▶ _Task_
Print the listing exactly as it stands, and skip any pictures in it.

▶ _Dataset extract_
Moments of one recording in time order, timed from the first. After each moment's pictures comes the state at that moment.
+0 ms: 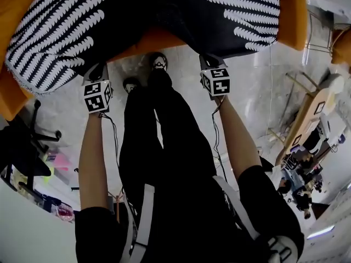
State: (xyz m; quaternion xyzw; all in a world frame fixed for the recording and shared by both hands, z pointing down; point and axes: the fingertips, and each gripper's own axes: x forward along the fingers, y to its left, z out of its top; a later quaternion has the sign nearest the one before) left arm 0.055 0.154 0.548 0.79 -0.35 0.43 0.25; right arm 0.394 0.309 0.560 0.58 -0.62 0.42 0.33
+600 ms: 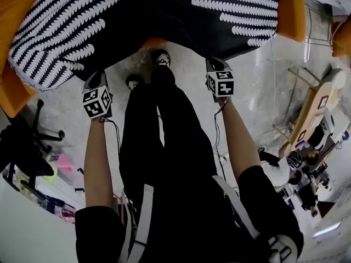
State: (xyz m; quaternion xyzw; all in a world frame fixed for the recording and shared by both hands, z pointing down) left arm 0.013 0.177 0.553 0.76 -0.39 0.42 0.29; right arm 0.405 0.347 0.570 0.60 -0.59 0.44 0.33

▶ _Exercise answer_
Moments of one recording in time order, timed from the first. After each moment's pictures comes the state at that moment.
+0 ms: 
State: (xyz m; quaternion xyzw; all in a world frame fixed for the recording and shared by both hands, z pointing down; point and axes: the fingertips, and each gripper's own axes: x forward along the fingers, y to its left, z out of its top; a later quaternion has the sign nearest the one before) left arm 0.055 0.154 0.548 0.79 -0.35 0.43 0.25; right arm 0.394 0.309 0.560 0.58 -0.62 0.42 0.33
+600 ms: 
State: (xyz m; quaternion xyzw; all in a world frame fixed for the recording and shared by both hands, z pointing down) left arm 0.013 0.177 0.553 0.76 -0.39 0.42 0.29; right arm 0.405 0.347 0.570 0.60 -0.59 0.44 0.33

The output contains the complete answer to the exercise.